Similarly, Hamming codes cannot detect or recover from an arbitrary three-bit error; Consider the diagram: if the bit in the green circle (colored red) were 1, the parity checking would return the null vector, indicating that there is no error in the codeword.

== All codewords ==
Since the source is only 4 bits then there are only 16 possible transmitted words. Included is the eight-bit value if an extra parity bit is used (see Hamming(7,4) code with an additional parity bit). (The data bits are shown in blue; the parity bits are shown in red; and the extra parity bit shown in green.)

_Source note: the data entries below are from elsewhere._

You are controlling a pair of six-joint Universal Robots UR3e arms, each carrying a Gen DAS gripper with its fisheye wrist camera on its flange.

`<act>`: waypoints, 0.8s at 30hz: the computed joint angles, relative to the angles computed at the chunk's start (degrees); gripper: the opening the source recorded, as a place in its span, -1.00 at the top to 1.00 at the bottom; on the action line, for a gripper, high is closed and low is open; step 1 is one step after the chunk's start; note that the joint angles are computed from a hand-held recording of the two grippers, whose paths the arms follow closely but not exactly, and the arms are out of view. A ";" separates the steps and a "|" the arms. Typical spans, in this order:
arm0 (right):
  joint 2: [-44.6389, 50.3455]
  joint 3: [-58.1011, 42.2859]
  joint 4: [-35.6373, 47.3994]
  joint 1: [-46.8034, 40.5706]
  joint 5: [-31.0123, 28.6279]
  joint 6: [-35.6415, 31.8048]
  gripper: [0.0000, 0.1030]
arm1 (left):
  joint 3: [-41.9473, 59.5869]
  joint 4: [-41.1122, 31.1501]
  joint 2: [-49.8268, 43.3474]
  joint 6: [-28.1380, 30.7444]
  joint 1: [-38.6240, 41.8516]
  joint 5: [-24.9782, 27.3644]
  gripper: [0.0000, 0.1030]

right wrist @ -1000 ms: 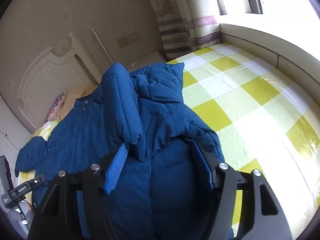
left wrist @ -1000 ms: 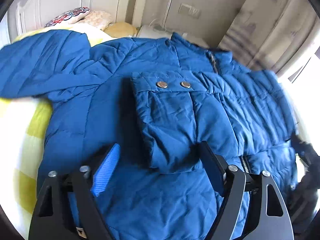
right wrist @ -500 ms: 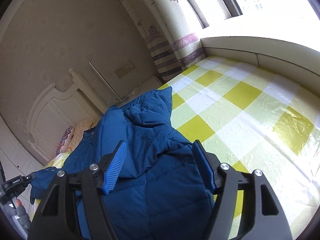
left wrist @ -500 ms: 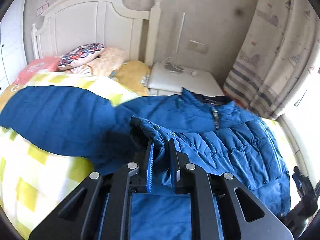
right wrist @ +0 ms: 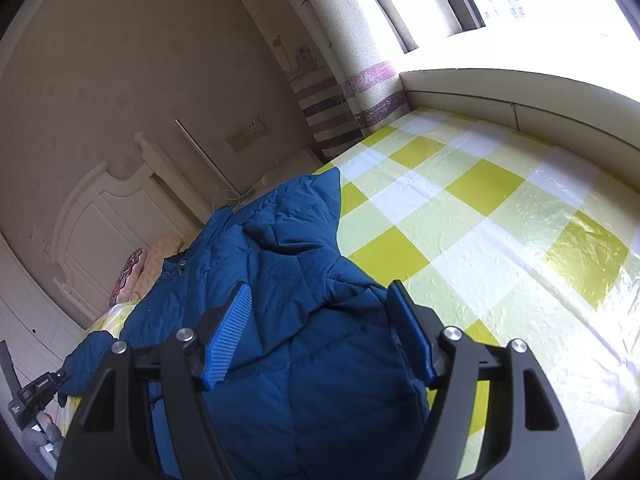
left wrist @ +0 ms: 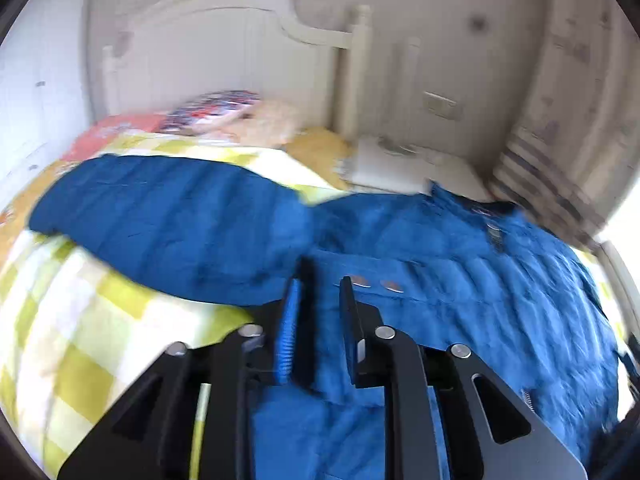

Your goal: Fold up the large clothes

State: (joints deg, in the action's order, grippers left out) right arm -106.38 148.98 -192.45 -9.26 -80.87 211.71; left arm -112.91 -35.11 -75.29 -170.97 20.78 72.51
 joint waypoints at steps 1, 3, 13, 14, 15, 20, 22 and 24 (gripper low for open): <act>0.13 0.00 -0.08 0.07 -0.22 0.10 -0.35 | 0.56 0.13 -0.92 1.40 -2.01 1.22 0.65; 0.35 -0.21 -0.03 0.40 -0.78 0.03 -0.39 | 1.60 3.33 -5.21 3.57 -8.30 5.71 0.65; 1.82 -2.52 1.59 2.88 -3.48 -0.94 -0.44 | 5.95 11.60 -22.33 1.38 -17.08 10.90 0.56; 2.07 -3.10 1.76 3.93 -4.85 -0.95 -0.25 | 5.75 11.79 -22.33 1.84 -17.33 11.11 0.51; 2.11 -3.52 1.73 4.68 -5.47 -1.47 -0.03 | 5.38 11.92 -22.08 1.85 -17.43 11.01 0.37; 8.93 -18.08 11.08 18.26 -18.66 -9.37 0.19 | 5.62 7.32 -20.84 6.43 -13.94 -0.15 -0.91; 14.30 -27.14 17.95 22.43 -21.88 -13.42 0.19 | 5.44 8.13 -21.11 6.29 -14.95 1.35 -0.91; 19.63 -35.89 25.19 23.78 -21.10 -16.80 0.19 | 5.37 8.30 -21.08 6.14 -15.17 1.58 -0.91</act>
State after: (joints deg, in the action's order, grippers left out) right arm -86.75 113.09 -167.26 14.52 -101.97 194.90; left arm -107.54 -26.81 -96.37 -164.83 5.60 74.10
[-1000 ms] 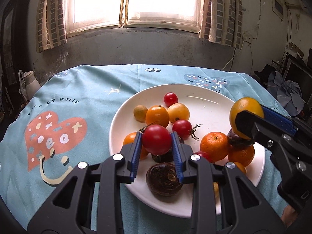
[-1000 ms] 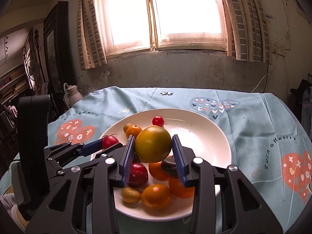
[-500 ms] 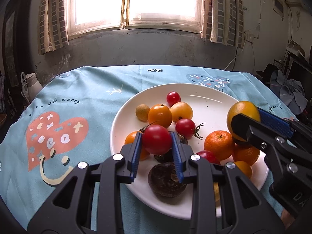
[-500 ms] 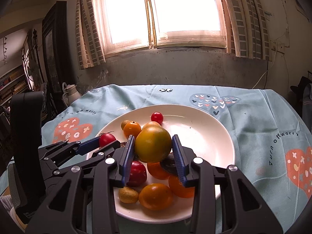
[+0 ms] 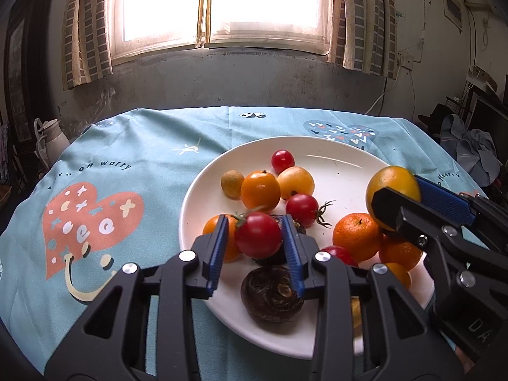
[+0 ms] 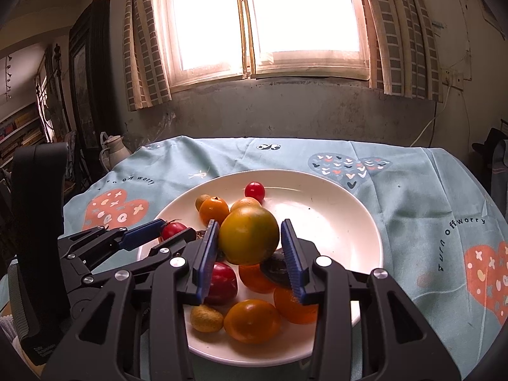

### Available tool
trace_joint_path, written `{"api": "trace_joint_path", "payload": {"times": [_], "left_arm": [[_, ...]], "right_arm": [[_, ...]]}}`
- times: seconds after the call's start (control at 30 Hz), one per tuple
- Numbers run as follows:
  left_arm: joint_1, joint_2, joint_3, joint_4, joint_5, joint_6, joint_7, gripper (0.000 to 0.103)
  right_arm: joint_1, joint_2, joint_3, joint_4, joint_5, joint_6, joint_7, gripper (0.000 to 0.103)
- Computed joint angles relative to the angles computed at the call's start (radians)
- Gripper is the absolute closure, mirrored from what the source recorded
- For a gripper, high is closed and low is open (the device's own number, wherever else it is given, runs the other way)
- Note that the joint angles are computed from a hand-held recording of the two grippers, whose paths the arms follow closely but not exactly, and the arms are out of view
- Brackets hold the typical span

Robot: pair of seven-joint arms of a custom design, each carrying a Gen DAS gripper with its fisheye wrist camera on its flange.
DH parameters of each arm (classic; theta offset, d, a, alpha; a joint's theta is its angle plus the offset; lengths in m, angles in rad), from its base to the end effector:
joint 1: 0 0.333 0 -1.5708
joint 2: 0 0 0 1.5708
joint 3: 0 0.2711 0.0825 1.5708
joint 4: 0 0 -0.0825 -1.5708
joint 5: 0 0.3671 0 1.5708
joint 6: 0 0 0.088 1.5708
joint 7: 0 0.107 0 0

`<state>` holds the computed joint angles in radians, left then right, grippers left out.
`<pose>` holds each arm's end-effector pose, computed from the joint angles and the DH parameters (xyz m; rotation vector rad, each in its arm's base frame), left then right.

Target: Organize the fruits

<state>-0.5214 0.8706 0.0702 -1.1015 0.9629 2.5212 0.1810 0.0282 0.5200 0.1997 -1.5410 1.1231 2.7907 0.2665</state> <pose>0.6720 -0.3550 0.3286 -1.8232 1.4328 -0.7447 0.6885 0.0934 0.3848 -1.8766 1.0891 -0.4634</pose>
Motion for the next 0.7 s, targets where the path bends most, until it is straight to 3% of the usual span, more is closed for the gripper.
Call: {"api": "trace_joint_path", "payload": {"times": [0.07, 0.5, 0.7], "left_arm": [[-0.007, -0.002, 0.007, 0.000, 0.008, -0.007, -0.009, 0.051], [-0.024, -0.013, 0.014, -0.005, 0.039, -0.044, -0.026, 0.030], [-0.041, -0.122, 0.007, -0.143, 0.096, -0.065, -0.087, 0.023]], "right_arm": [[-0.016, -0.005, 0.025, -0.007, 0.057, 0.033, -0.060, 0.042], [-0.008, -0.042, 0.000, -0.035, 0.098, 0.017, -0.073, 0.042], [-0.020, -0.113, -0.032, -0.105, 0.098, -0.032, -0.002, 0.042]]}}
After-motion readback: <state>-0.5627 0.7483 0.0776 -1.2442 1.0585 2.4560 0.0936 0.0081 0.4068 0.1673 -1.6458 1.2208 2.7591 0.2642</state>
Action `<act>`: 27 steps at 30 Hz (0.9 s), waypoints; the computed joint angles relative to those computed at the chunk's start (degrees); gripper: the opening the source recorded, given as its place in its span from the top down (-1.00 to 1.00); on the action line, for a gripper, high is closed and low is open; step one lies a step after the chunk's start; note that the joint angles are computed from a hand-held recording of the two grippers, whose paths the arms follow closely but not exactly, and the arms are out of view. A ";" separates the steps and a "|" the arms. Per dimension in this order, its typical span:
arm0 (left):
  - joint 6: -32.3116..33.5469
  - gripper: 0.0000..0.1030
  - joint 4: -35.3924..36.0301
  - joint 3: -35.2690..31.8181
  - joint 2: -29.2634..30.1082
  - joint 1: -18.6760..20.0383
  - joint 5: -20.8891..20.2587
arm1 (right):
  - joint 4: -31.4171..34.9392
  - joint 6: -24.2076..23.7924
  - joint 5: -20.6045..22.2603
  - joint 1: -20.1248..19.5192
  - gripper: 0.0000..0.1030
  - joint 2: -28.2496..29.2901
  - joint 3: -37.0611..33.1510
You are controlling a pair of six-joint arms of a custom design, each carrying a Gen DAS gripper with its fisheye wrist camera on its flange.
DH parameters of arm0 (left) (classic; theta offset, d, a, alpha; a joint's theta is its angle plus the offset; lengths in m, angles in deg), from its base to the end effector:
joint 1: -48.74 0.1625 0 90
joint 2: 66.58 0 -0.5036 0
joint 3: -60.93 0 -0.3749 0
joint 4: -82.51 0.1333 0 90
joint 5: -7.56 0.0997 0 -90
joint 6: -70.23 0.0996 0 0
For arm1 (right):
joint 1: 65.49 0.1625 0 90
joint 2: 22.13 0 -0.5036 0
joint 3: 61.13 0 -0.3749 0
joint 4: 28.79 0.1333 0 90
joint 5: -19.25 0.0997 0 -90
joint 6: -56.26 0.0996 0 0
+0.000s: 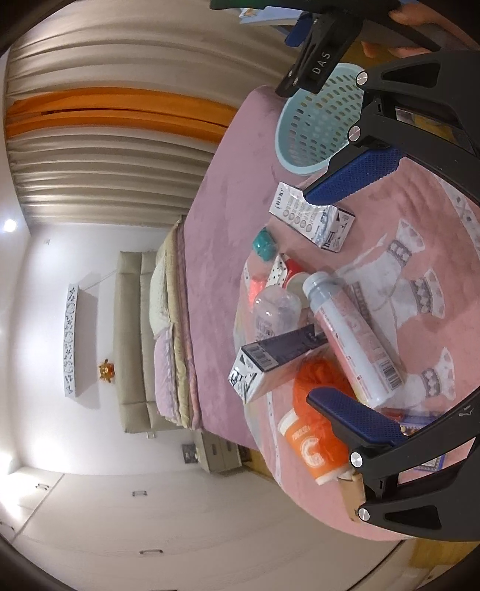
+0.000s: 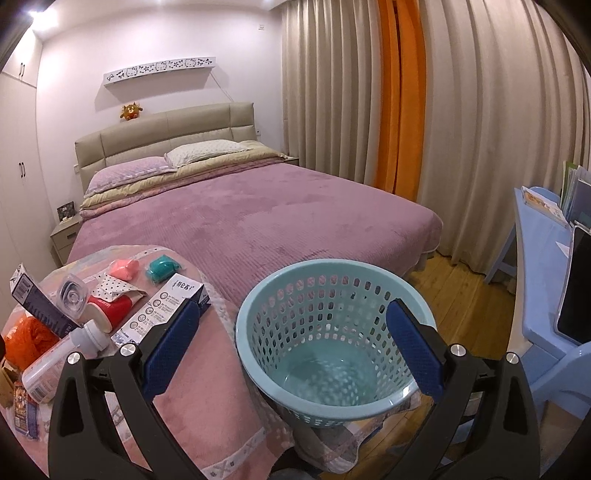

| Data $({\color{blue}d_1}, {\color{blue}d_2}, {\color{blue}d_3}, {\color{blue}d_4})$ | Hamming(7,4) |  | Hamming(7,4) with extra parity bit (Hamming(8,4)) |  |
| Transmitted $({\color{red}p_1}, {\color{red}p_2}, {\color{blue}d_1}, {\color{red}p_3}, {\color{blue}d_2}, {\color{blue}d_3}, {\color{blue}d_4})$ | Diagram | Transmitted $({\color{red}p_1}, {\color{red}p_2}, {\color{blue}d_1}, {\color{red}p_3}, {\color{blue}d_2}, {\color{blue}d_3}, {\color{blue}d_4}, {\color{green}p_4})$ | Diagram |
| 0000 | 0000000 | Hamming code for 0000 becomes 0000000 | 00000000 | Hamming code for 0000 becomes 0000000 with extra parity bit 0 |
| 1000 | 1110000 | Hamming code for 1000 becomes 1110000 | 11100001 | Hamming code for 1000 becomes 1110000 with extra parity bit 1 |
| 0100 | 1001100 | Hamming code for 0100 becomes 1001100 | 10011001 | Hamming code for 0100 becomes 1001100 with extra parity bit 1 |
| 1100 | 0111100 | Hamming code for 1100 becomes 0111100 | 01111000 | Hamming code for 1100 becomes 0111100 with extra parity bit 0 |
| 0010 | 0101010 | Hamming code for 0010 becomes 0101010 | 01010101 | Hamming code for 0010 becomes 0101010 with extra parity bit 1 |
| 1010 | 1011010 | Hamming code for 1010 becomes 1011010 | 10110100 | Hamming code for 1010 becomes 1011010 with extra parity bit 0 |
| 0110 | 1100110 | Hamming code for 0110 becomes 1100110 | 11001100 | Hamming code for 0110 becomes 1100110 with extra parity bit 0 |
| 1110 | 0010110 | Hamming code for 1110 becomes 0010110 | 00101101 | Hamming code for 1110 becomes 0010110 with extra parity bit 1 |
| 0001 | 1101001 | Hamming code for 0001 becomes 1101001 | 11010010 | Hamming code for 0001 becomes 1101001 with extra parity bit 0 |
| 1001 | 0011001 | Hamming code for 1001 becomes 0011001 | 00110011 | Hamming code for 1001 becomes 0011001 with extra parity bit 1 |
| 0101 | 0100101 | Hamming code for 0101 becomes 0100101 | 01001011 | Hamming code for 0101 becomes 0100101 with extra parity bit 1 |
| 1101 | 1010101 | Hamming code for 1101 becomes 1010101 | 10101010 | Hamming code for 1101 becomes 1010101 with extra parity bit 0 |
| 0011 | 1000011 | Hamming code for 0011 becomes 1000011 | 10000111 | Hamming code for 0011 becomes 1000011 with extra parity bit 1 |
| 1011 | 0110011 | Hamming code for 1011 becomes 0110011 | 01100110 | Hamming code for 1011 becomes 0110011 with extra parity bit 0 |
| 0111 | 0001111 | Hamming code for 0111 becomes 0001111 | 00011110 | Hamming code for 0111 becomes 0001111 with extra parity bit 0 |
| 1111 | 1111111 | Hamming code for 1111 becomes 1111111 | 11111111 | Hamming code for 1111 becomes 1111111 with extra parity bit 1 |

== E_{7} lattice ==

The Hamming(7,4) code is closely related to the E_{7} lattice and, in fact, can be used to construct it, or more precisely, its dual lattice E_{7}^{∗} (a similar construction for E_{7} uses the dual code [7,3,4]_{2}). In particular, taking the set of all vectors x in Z^{7} with x congruent (modulo 2) to a codeword of Hamming(7,4), and rescaling by 1/√2, gives the lattice E_{7}^{∗}

$E_7^* = \tfrac{1}{\sqrt 2}\left\{x \in \mathbb Z^7 : x \bmod 2 \in [7,4,3]_2 \right\}.$

This is a particular instance of a more general relation between lattices and codes. For instance, the extended (8,4)-Hamming code, which arises from the addition of a parity bit, is also related to the E_{8} lattice.